§ Problem details:
Everything in the data that follows should be given again verbatim, except the images.

§ Provided material:
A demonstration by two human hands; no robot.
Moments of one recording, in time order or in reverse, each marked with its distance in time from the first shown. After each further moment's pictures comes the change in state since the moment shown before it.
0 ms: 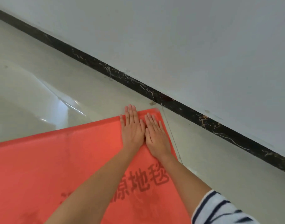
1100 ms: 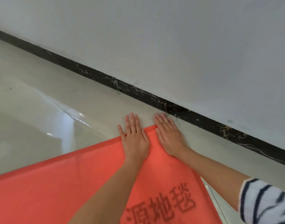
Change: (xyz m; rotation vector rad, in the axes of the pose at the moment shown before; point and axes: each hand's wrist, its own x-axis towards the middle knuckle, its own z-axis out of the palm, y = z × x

§ Result of this task:
A demonstration by two human hands; no robot.
Moments of one recording, in time order or in reverse, each marked with its distance in time from the first shown. After each further moment's pictures comes the change in state since the moment shown before it.
0 ms: 
1100 ms: 
Change: (xyz m; rotation vector rad, in the axes of the pose at the moment shown before; point and axes: each hand's wrist, its own x-axis towards the middle knuckle, its own z-axis out of the palm, y = z × x

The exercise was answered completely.